- [HOW TO COMPLETE THIS TASK]:
Range to reproduce from the entries below: the line with "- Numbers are", the line with "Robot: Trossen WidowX", and every line in between. Give them exactly and give nothing else.

Stored entries
★ ★ ★ ★

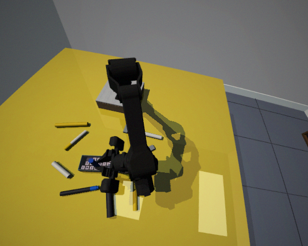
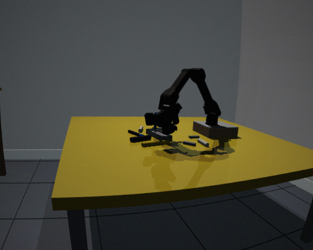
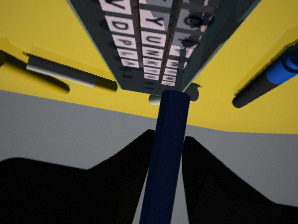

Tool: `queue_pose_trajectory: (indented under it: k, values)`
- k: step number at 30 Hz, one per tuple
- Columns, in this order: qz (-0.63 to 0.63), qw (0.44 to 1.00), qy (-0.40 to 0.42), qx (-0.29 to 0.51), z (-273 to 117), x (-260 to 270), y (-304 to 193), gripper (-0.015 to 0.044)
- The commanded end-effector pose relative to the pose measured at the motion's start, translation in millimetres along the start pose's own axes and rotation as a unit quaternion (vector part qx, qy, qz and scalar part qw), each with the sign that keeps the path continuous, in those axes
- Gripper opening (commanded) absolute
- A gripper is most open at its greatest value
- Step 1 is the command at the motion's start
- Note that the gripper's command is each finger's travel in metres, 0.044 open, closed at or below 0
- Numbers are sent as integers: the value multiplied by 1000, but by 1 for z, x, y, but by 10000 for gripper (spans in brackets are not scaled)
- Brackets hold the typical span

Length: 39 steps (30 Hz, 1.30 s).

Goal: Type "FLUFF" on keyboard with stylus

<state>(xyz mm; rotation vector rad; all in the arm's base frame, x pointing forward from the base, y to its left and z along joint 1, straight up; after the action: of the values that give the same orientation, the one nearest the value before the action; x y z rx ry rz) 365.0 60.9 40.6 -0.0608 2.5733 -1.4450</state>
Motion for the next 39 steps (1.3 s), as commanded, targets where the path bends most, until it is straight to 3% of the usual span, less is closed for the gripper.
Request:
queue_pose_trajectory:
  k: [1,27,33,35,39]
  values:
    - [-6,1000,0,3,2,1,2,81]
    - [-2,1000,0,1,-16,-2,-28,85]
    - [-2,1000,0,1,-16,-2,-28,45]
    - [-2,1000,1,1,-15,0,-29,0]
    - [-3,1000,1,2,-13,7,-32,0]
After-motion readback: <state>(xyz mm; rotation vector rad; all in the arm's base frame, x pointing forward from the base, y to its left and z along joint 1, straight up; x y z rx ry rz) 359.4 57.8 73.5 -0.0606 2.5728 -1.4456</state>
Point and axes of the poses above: the point midway between the two fingers, 35 mm back from their tips, its own z axis out along the fingers, its own x axis across the jaws, y = z × x, the point moved 1 cm from there along -z, back along the fingers, and after that the axes turned 7 degrees about z, right-handed, at the moved point
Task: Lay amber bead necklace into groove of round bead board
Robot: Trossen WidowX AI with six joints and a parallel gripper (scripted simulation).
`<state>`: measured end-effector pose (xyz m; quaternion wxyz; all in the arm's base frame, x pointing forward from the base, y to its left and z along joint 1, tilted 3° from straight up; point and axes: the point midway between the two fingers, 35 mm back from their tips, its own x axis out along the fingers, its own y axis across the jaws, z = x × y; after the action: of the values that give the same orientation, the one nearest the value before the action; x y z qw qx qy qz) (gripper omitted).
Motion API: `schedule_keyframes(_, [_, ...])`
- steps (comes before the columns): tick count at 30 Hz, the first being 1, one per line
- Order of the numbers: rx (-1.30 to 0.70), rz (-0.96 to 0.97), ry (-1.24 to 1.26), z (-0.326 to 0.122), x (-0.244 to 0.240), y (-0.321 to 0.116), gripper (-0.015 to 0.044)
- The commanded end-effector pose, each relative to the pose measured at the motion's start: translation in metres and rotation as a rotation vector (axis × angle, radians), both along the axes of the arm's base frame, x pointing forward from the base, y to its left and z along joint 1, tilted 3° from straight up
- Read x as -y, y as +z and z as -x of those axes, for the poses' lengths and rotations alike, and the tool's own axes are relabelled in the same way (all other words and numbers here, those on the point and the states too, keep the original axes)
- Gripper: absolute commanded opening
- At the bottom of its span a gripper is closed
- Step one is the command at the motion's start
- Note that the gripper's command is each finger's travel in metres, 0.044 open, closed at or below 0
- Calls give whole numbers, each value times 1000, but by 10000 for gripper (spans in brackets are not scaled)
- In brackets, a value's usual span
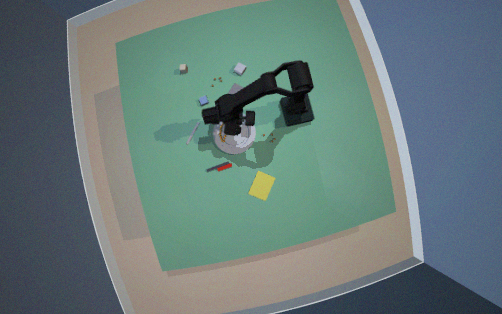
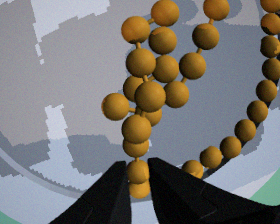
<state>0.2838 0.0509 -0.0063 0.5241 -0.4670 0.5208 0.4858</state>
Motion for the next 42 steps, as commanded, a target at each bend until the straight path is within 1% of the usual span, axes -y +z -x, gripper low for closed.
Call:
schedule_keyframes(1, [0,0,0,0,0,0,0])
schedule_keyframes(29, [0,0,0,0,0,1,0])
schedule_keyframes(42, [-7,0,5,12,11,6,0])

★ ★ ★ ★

- [YOUR RESPONSE]:
- Numbers are sent as integers: the value multiplied by 1000, but by 1 for z, x, y, but by 10000 for gripper (spans in brackets are not scaled)
- Brackets hold the typical span

Length: 39 steps (30 Hz, 1.30 s).

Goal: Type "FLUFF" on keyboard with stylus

<state>(xyz mm; rotation vector rad; all in the arm's base frame, x pointing forward from the base, y to its left and z along joint 1, straight up; after the action: of the values that give the same orientation, the one nearest the value before the action; x y z rx ry rz) 365.0 60.9 40.6 -0.0608 2.5733 -1.4450</state>
Motion for the next 39 steps (1.3 s), as commanded, targets where the path bends most, until it is straight to 3% of the usual span, less is closed for the gripper.
Request:
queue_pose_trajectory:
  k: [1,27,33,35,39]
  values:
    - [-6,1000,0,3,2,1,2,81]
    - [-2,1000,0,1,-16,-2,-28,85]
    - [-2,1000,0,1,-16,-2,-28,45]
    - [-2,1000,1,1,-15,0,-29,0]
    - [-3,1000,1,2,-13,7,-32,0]
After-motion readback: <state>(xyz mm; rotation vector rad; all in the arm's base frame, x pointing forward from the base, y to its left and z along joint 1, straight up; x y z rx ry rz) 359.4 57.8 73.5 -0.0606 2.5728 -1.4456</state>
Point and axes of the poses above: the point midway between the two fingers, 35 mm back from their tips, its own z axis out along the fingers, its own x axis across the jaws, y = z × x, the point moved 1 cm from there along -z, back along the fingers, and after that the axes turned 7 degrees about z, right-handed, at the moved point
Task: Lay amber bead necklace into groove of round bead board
Robot: Trossen WidowX AI with six joints and a parallel gripper (scripted simulation).

What the exercise required is now done.